The Carthaginian Empire at Its Height

RegionCarthaginian PresenceKey Resource
North Africa (modern Tunisia, Libya)Core territory; agricultural hinterlandGrain, olives
Iberian Peninsula (southern Spain)Colonies and mines; expanded under Barcid familySilver, copper, tin
SardiniaColony from ~6th century BCEGrain, metals
Western SicilyContested with Greeks; long-term possessionStrategic position
Atlantic coast (Morocco)Trading posts; explorer Hanno reported reaching sub-Saharan AfricaGold, exotic goods

At its height, Carthage was probably the most commercially sophisticated city in the western Mediterranean, with a two-harbor complex (a commercial harbor and a circular military harbor called the cothon capable of housing 220 warships) and a complex mercantile legal system. The city's population at its height is estimated at 400,000 to 700,000.

Government and Society

Carthage was a republic governed by two annually elected magistrates called suffetes (analogous to Roman consuls), a powerful senate, and popular assemblies. The suffetes were primarily civil administrators; military command was separate and held by elected generals — a distinction that prevented the military coups common in ancient monarchies. The merchant aristocracy exercised significant power through senatorial bodies.

Carthaginian religion centered on the god Baal Hammon and the goddess Tanit. Ancient Greco-Roman sources accused Carthaginians of sacrificing children — the tophet — a claim that has been contested and partially supported by archaeological evidence from infant burial sites in Carthage and other Phoenician colonies. The topic remains debated among archaeologists.

The Three Punic Wars

Carthage's conflict with Rome unfolded across three wars spanning 118 years.
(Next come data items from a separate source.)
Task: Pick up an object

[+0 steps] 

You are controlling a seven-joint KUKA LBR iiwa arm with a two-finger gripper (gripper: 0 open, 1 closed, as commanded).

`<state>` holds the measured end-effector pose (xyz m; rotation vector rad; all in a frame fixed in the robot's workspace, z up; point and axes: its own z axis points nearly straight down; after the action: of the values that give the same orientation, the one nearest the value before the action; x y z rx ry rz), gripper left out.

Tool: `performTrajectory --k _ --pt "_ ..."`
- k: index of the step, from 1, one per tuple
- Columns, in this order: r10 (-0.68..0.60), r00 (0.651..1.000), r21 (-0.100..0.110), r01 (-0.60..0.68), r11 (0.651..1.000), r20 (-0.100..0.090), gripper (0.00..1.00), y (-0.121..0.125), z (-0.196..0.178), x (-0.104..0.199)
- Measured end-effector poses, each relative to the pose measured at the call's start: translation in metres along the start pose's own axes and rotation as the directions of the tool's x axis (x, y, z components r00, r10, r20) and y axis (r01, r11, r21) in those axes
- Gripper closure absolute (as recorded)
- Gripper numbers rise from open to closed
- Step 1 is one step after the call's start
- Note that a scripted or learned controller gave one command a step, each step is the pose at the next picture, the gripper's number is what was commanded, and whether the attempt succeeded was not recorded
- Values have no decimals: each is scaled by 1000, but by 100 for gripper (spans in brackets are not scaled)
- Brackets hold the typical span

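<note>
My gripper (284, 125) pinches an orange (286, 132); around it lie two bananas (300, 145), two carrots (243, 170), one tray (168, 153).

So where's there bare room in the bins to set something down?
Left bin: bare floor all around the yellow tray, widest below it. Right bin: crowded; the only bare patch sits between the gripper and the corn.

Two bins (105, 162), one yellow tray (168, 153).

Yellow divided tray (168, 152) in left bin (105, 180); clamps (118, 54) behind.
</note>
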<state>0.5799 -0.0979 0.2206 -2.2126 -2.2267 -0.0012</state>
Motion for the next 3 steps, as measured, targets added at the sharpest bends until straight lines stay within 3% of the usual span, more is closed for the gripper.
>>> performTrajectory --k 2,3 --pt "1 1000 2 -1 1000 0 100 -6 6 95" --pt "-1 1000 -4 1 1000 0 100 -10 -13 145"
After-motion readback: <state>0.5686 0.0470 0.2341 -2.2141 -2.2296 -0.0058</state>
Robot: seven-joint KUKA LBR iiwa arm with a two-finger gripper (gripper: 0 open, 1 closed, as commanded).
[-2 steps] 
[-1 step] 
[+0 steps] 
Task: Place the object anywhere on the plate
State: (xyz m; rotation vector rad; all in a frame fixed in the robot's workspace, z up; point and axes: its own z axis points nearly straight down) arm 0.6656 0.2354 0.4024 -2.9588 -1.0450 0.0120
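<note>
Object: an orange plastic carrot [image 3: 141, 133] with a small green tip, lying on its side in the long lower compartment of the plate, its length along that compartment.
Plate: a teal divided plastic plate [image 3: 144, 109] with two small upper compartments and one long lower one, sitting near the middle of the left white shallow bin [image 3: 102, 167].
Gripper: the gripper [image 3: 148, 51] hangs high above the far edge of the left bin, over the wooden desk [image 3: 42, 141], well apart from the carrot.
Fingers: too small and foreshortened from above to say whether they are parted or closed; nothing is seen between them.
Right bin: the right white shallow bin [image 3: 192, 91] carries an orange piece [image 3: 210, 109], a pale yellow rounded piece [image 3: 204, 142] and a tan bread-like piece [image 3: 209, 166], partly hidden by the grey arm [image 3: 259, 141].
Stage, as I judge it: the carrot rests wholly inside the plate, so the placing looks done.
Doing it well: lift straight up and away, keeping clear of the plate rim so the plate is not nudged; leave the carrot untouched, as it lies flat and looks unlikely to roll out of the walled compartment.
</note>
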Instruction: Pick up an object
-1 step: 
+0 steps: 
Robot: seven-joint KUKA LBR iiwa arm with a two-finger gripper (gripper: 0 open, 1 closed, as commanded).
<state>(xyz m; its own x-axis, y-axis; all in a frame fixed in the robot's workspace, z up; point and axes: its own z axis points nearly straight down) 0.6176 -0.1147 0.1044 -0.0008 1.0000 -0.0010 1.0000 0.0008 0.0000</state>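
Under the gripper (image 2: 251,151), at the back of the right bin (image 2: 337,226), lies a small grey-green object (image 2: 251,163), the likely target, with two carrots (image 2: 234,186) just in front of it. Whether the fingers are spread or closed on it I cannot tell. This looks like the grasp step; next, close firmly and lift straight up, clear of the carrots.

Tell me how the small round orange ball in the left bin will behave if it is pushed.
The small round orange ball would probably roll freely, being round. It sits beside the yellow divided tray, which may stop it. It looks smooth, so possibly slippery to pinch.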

  • First Punic War (264–241 BCE): Fought primarily over Sicily. Rome built a fleet essentially from nothing and ultimately defeated Carthage's naval power, stripping Carthage of Sicily, Sardinia, and Corsica while imposing a heavy indemnity.
  • Second Punic War (218–201 BCE): Hannibal Barca led a Carthaginian army from Spain across the Alps into Italy — with war elephants — and inflicted catastrophic defeats on Rome at Trebia (218 BCE), Lake Trasimene (217 BCE), and Cannae (216 BCE), where approximately 47,000–70,000 Romans died in a single afternoon. Despite 15 years in Italy, Hannibal could not take Rome without siege equipment. Scipio Africanus counter-invaded North Africa, forcing Carthage to recall Hannibal. At Zama (202 BCE), Scipio defeated Hannibal; Carthage surrendered its fleet and overseas empire.
  • Third Punic War (149–146 BCE): Rome, driven partly by Cato the Elder's repeated declaration Carthago delenda est ("Carthage must be destroyed"), used a pretext to demand Carthage dismantle its city and relocate inland. Carthage refused. The resulting siege ended in the city's total destruction.
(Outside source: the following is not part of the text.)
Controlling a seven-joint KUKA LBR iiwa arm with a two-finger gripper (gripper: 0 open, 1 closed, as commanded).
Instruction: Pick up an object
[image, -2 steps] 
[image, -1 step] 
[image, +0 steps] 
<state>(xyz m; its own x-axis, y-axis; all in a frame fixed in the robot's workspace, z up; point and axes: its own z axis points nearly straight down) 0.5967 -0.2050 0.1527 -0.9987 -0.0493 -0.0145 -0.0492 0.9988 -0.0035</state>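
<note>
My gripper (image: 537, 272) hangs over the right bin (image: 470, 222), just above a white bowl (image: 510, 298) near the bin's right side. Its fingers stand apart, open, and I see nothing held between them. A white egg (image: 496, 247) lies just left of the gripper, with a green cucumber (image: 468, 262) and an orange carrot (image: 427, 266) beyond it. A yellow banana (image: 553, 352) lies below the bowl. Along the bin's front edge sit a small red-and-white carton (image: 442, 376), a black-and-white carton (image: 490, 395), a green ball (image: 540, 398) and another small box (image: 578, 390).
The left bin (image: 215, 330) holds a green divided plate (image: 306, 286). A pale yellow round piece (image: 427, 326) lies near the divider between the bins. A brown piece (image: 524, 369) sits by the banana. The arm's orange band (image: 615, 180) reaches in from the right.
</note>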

What Survived, and What Was Lost

Almost all Carthaginian literature and administrative records were burned in 146 BCE. The Periplus of Hanno — a brief account of an Atlantic voyage along the African coast — survives in a Greek translation. The agricultural treatise of Mago, reportedly 28 volumes, was translated into Latin and Greek by order of the Roman Senate and consulted for centuries afterward. These fragments aside, Carthaginian civilization is known almost entirely through the eyes of its enemies.

The physical destruction was so complete that modern archaeologists work with artifacts rather than texts. Excavations at Carthage (a UNESCO World Heritage site since 1979) have revealed the tophet, harbor remains, residential quarters, and imported goods — but the libraries and legal records that would give direct access to Carthaginian self-understanding are gone.